Path to Lua binaries and associated data

  • Lua interpreter. Where to find the Lua interpreter to execute scripts and LuaRocks itself.
    • Unix default: /usr/local/bin/lua
  • Lua libraries. The directory containing the Lua virtual machine as a shared library. On some platforms, Lua modules written in C (also called "C modules") should link against this library
    • Unix default: /usr/local/lib
  • Lua header files (lua.h, etc.). They are required when compiling C modules.
    • Unix default: /usr/local/include
On Unix, those locations vary according to your OS variant or distribution. If you're using a Linux distribution, for example, you may have installed Lua using your package manager and paths use /usr/ rather than /usr/local/, and the lua binary may be called lua-5.x.
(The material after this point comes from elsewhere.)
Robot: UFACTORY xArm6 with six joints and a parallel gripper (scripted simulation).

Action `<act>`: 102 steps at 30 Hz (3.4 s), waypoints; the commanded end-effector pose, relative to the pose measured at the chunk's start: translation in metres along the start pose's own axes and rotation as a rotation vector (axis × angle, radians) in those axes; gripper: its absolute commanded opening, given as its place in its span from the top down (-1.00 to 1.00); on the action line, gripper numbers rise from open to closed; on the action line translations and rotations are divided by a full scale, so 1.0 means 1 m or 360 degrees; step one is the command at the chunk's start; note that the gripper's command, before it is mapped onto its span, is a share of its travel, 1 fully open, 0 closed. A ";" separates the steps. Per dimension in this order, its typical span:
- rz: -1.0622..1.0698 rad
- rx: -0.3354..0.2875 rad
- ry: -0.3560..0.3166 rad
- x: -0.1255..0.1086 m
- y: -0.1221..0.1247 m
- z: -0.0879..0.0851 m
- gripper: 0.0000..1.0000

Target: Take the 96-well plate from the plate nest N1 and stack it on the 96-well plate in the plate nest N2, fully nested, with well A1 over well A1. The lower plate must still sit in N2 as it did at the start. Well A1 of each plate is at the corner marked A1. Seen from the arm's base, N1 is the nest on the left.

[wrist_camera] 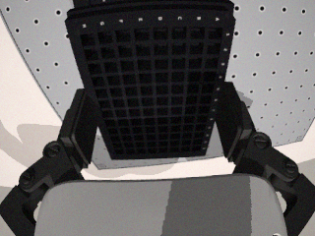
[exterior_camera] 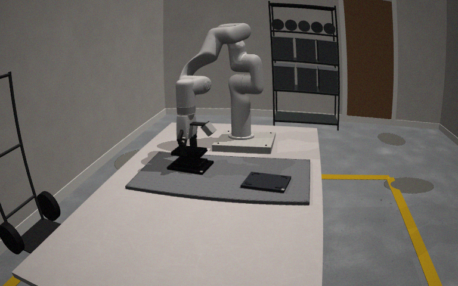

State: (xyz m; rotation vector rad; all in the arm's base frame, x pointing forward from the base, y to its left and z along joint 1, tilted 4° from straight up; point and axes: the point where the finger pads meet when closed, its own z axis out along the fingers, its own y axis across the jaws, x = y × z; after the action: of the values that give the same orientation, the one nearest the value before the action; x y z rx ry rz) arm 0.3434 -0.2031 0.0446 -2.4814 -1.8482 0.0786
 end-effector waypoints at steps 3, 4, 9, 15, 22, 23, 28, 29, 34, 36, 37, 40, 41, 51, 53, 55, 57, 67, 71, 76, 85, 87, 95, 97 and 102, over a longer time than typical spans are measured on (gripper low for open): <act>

For Windows users, having libraries and headers around may be uncommon, as Windows tends to have binary distributions. LuaRocks can provide binary rocks, but rocks in the standard repository are often available only as source code and need to be compiled during the installation process.

Paths to rocks trees

LuaRocks by default is configured to use two rocks trees:

  • System-wide rock tree (used by default)
    • Unix default: /usr/local/
  • Per-user rock tree (may be selected by the user with the --local flag).
    • Unix default: $HOME/.luarocks/
In order to use the modules installed in the rock trees, the deployment directories should be in the LUA_PATH and LUA_CPATH environment variables.
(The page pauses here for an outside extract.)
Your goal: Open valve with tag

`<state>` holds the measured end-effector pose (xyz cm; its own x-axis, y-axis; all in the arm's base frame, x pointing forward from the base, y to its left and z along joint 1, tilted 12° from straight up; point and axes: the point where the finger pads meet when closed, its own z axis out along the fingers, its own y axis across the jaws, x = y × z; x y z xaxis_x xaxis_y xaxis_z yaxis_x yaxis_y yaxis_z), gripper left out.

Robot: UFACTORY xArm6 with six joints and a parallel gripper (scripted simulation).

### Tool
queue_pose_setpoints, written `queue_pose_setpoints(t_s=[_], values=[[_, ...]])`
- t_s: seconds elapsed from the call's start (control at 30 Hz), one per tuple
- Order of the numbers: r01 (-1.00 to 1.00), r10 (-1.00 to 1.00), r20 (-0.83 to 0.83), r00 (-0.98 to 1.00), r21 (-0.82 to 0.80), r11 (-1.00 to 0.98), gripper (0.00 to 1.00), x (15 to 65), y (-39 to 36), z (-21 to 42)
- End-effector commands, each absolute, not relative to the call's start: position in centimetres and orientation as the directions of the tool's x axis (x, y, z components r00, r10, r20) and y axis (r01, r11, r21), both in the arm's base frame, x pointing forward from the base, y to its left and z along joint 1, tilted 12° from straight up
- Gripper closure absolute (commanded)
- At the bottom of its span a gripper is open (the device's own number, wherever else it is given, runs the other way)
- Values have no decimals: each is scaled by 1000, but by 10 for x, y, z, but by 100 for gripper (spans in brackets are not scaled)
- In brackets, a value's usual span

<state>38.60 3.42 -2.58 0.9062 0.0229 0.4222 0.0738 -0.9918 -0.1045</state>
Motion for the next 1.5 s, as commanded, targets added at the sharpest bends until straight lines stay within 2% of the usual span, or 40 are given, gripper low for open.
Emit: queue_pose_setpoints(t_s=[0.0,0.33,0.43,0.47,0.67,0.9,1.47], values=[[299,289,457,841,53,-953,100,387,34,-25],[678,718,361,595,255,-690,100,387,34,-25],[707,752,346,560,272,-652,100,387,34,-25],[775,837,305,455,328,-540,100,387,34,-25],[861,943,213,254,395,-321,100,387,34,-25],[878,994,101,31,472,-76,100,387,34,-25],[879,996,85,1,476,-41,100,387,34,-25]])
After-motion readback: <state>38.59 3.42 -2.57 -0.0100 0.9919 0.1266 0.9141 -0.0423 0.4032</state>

On Unix, performing a vanilla installation of Lua from lua.org and a vanilla installation of LuaRocks will install both under /usr/local, meaning that the environment variables for the system-wide rock tree are correct by default.

The command luarocks path outputs the correct environment variables set for a rock tree.

Path where command-line scripts are installed

Rocks may also deploy command-line scripts. This location is relative to the rock tree where they are installed:

  • System-wide rock tree (used by default)
    • Unix default: /usr/local/bin/
  • Per-user rock tree (may be selected by the user with the --local flag).
    • Unix default: $HOME/.luarocks/bin/
To be able to call those scripts from the shell, the location where they are installed need to be in your environment path.

On Unix, /usr/local/bin is usually in the $PATH by default, but $HOME/.luarocks/bin is not.

The command luarocks path --bin outputs the correct PATH environment variables set for a rock tree.

Compiler

For compiling modules written in C, you need a compiler toolchain installed.

For many platforms this is a non-issue: Linux distribution often include gcc (the default installation of Ubuntu, notably, ships without build tools by default: run sudo apt-get install build-essential).

On Windows, where binary distribution is the standard, this might be an additional requirement. Because more rocks are available as source code than as binary rocks, it is probably best to have a C compiler available. LuaRocks supports MinGW and the Microsoft Visual Studio toolchains. The compiler should be in the system path, or explicitly configured in the LuaRocks config files.